■ **TASK OBJECTIVE**
Reproduce the entries below exactly, but leave the pictures out.

■ **Collection entries**

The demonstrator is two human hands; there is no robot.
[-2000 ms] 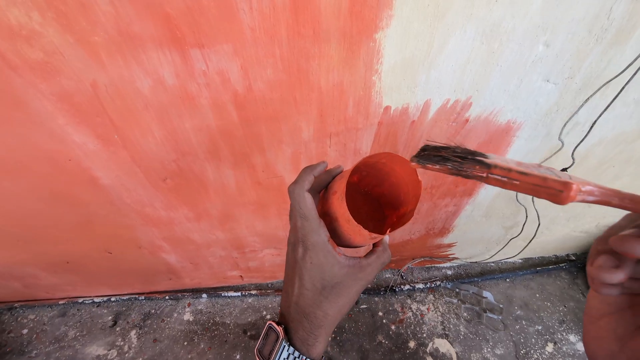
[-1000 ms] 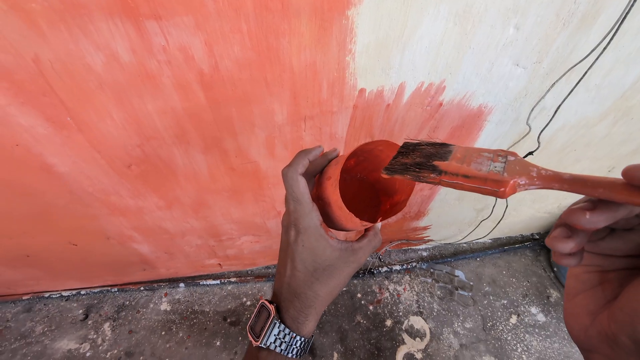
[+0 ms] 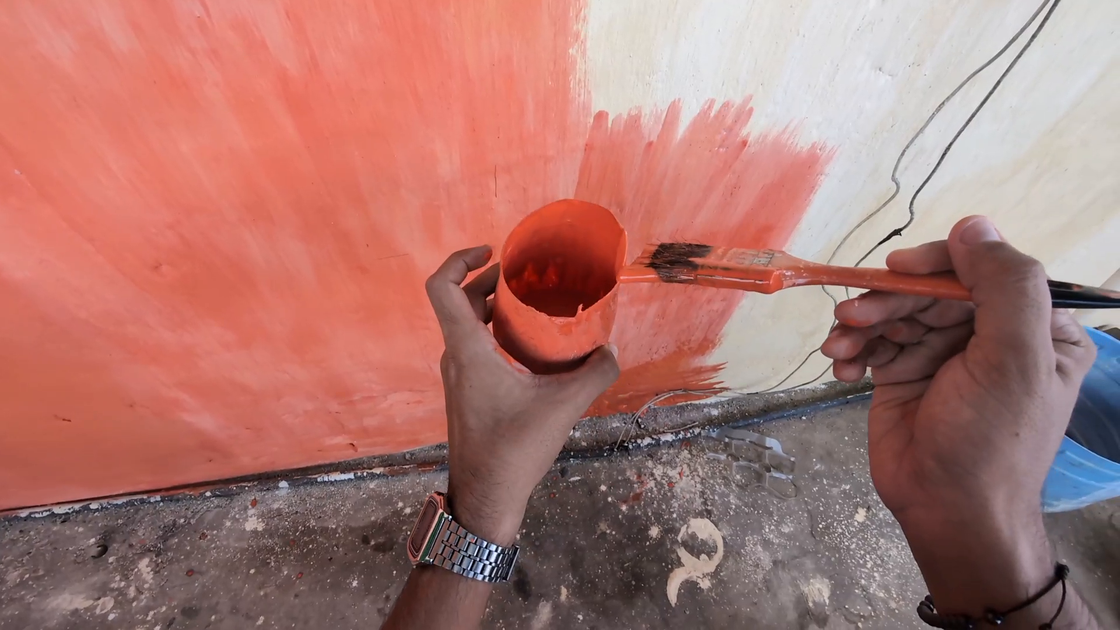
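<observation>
My left hand, with a metal-band wristwatch, grips an orange paint-coated cup tilted so its open mouth faces me. Wet orange paint shows inside. My right hand holds a paintbrush by its handle, roughly level. Its dark bristles lie just right of the cup's rim, and their tip is coated in orange paint that reaches or nearly reaches the rim. Behind both stands a wall, orange on the left and cream on the right, with streaky orange strokes between.
Thin wires hang down the cream part of the wall and run to its base. A blue bucket stands at the right edge, partly behind my right hand. The concrete floor is spattered with paint, with a pale curved mark on it.
The brush has moved from over the cup's mouth to just right of its rim. More of my right hand has come into view, and the blue bucket now shows.
</observation>
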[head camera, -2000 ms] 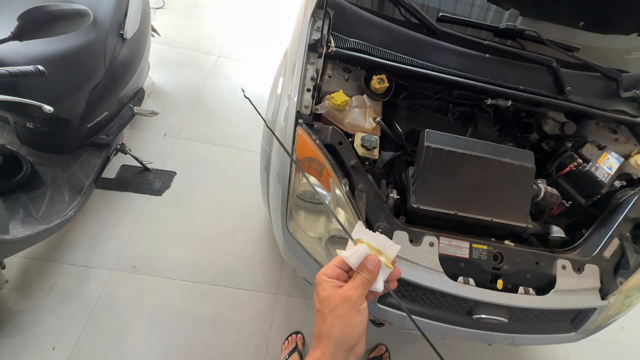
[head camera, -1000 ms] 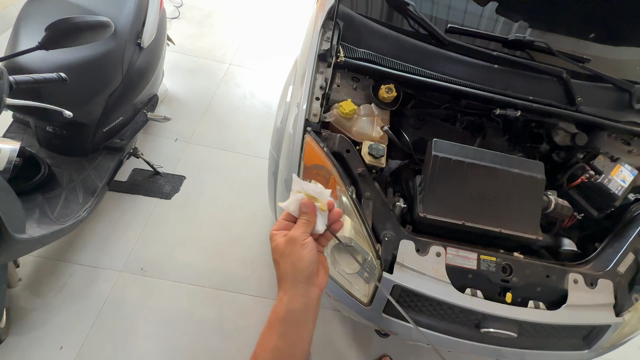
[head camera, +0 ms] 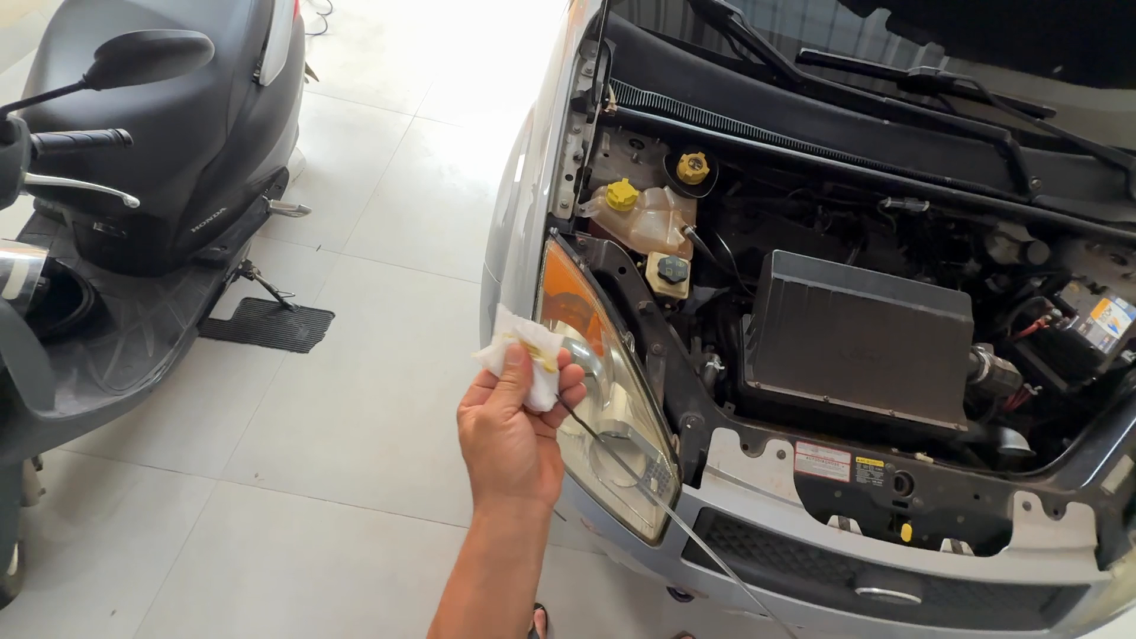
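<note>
My left hand [head camera: 519,417] is closed around a folded white tissue [head camera: 530,342] with a yellow-brown stain, the thumb pressing on it. A thin metal rod, which looks like an engine oil dipstick [head camera: 674,516], runs from the tissue down to the right and leaves the view at the bottom edge. No tip of the rod shows beyond the tissue. The hand is in front of the car's headlight [head camera: 621,444], left of the open engine bay. My right hand is out of view.
The engine bay holds a black engine cover [head camera: 865,342], a coolant tank [head camera: 652,217] with a yellow cap, another yellow cap [head camera: 693,168] and a battery [head camera: 1096,311]. A scooter [head camera: 169,151] stands at left, on pale floor tiles. Feet show at the bottom edge.
Two seconds ago a long piece of the rod stuck out beyond the tissue, up and to the left; it no longer shows. My left hand with the tissue has moved left along the rod.
</note>
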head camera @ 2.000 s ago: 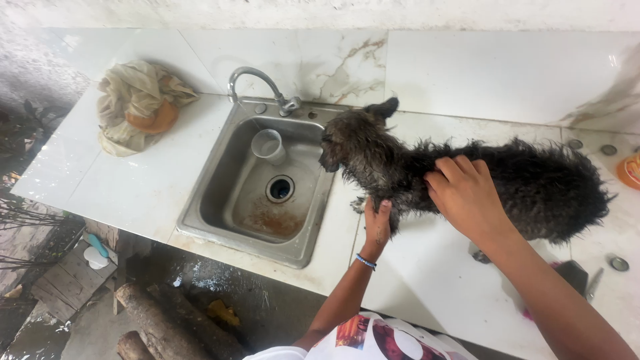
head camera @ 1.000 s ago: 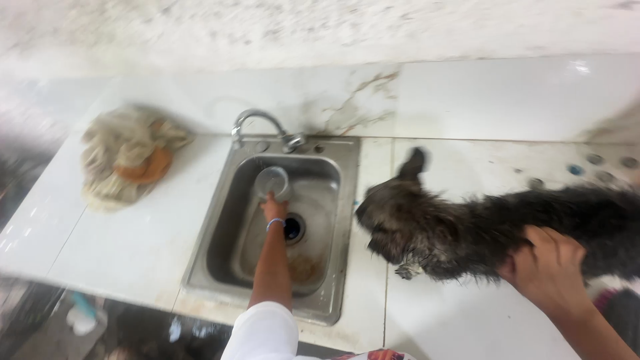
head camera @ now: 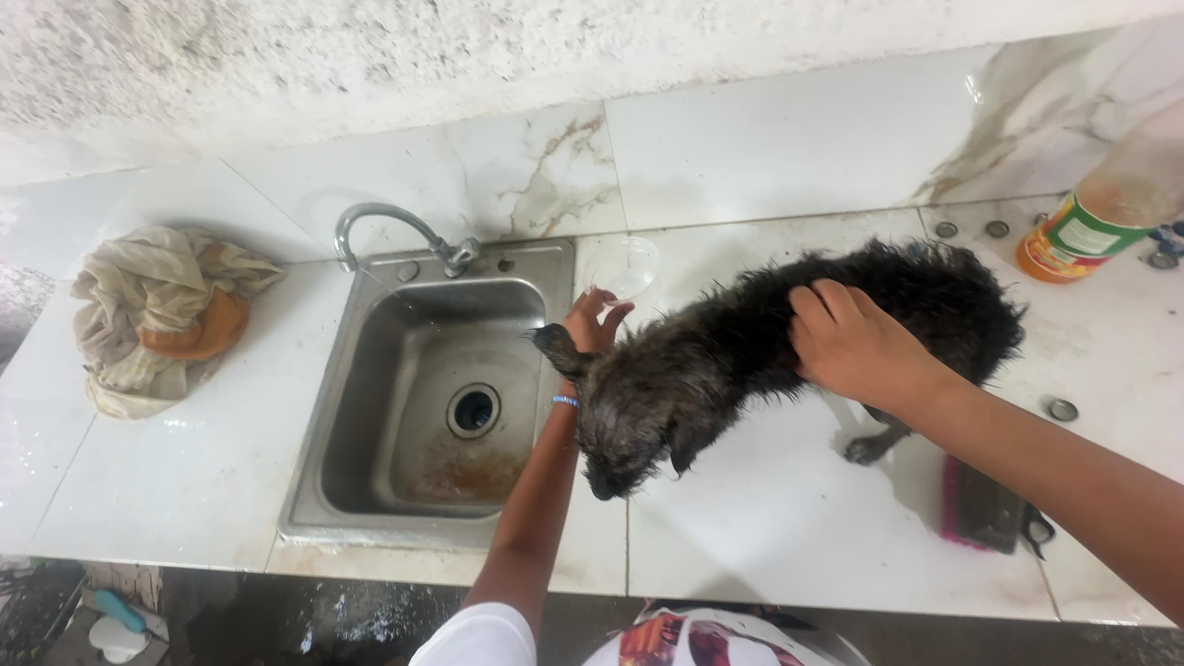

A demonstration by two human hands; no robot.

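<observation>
A wet, dark-furred dog (head camera: 740, 351) stands on the white tiled counter, its head lowered beside the sink. My right hand (head camera: 856, 342) rests on its back, the fingers curled into the fur. Behind the dog's head, my left hand (head camera: 595, 319) is at a clear plastic container (head camera: 629, 270), with the fingertips at its near rim by the back corner of the sink. The stainless steel sink (head camera: 435, 407) has brownish residue near the drain. A thin trickle leaves the curved chrome faucet (head camera: 388, 222).
A crumpled beige cloth (head camera: 148, 314) with an orange-brown piece lies left. A bottle of orange liquid (head camera: 1091, 222), bottle caps (head camera: 1062, 409) and a dark brush with pink edging (head camera: 982, 504) are at right. The counter's front edge (head camera: 444, 564) runs below the sink.
My left hand was on the dog, then at the container inside the sink. Hand and container are now on the counter behind the dog's head. My right hand stays on the dog's back.
</observation>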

■ **THE ANSWER**
The demonstrator is two human hands; there is no robot.
[-2000 ms] 
[-1000 ms] 
[+0 ms] 
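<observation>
My left hand, with a metal-band wristwatch, grips an orange paint-coated cup tilted so its open mouth faces me. Wet orange paint shows inside. My right hand holds a paintbrush by its handle, roughly level. Its dark bristles lie just right of the cup's rim, and their tip is coated in orange paint that reaches or nearly reaches the rim. Behind both stands a wall, orange on the left and cream on the right, with streaky orange strokes between.
Thin wires hang down the cream part of the wall and run to its base. A blue bucket stands at the right edge, partly behind my right hand. The concrete floor is spattered with paint, with a pale curved mark on it.
The brush has moved from over the cup's mouth to just right of its rim. More of my right hand has come into view, and the blue bucket now shows.
</observation>
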[head camera, -2000 ms] 
[head camera, -1000 ms] 
[head camera, +0 ms] 
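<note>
My left hand [head camera: 519,417] is closed around a folded white tissue [head camera: 530,342] with a yellow-brown stain, the thumb pressing on it. A thin metal rod, which looks like an engine oil dipstick [head camera: 674,516], runs from the tissue down to the right and leaves the view at the bottom edge. No tip of the rod shows beyond the tissue. The hand is in front of the car's headlight [head camera: 621,444], left of the open engine bay. My right hand is out of view.
The engine bay holds a black engine cover [head camera: 865,342], a coolant tank [head camera: 652,217] with a yellow cap, another yellow cap [head camera: 693,168] and a battery [head camera: 1096,311]. A scooter [head camera: 169,151] stands at left, on pale floor tiles. Feet show at the bottom edge.
Two seconds ago a long piece of the rod stuck out beyond the tissue, up and to the left; it no longer shows. My left hand with the tissue has moved left along the rod.
</note>
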head camera @ 2.000 s ago: 
head camera @ 1.000 s ago: 
head camera @ now: 

A demonstration by two human hands; no robot.

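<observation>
A wet, dark-furred dog (head camera: 740, 351) stands on the white tiled counter, its head lowered beside the sink. My right hand (head camera: 856, 342) rests on its back, the fingers curled into the fur. Behind the dog's head, my left hand (head camera: 595, 319) is at a clear plastic container (head camera: 629, 270), with the fingertips at its near rim by the back corner of the sink. The stainless steel sink (head camera: 435, 407) has brownish residue near the drain. A thin trickle leaves the curved chrome faucet (head camera: 388, 222).
A crumpled beige cloth (head camera: 148, 314) with an orange-brown piece lies left. A bottle of orange liquid (head camera: 1091, 222), bottle caps (head camera: 1062, 409) and a dark brush with pink edging (head camera: 982, 504) are at right. The counter's front edge (head camera: 444, 564) runs below the sink.
My left hand was on the dog, then at the container inside the sink. Hand and container are now on the counter behind the dog's head. My right hand stays on the dog's back.
</observation>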

The exercise requires no further work.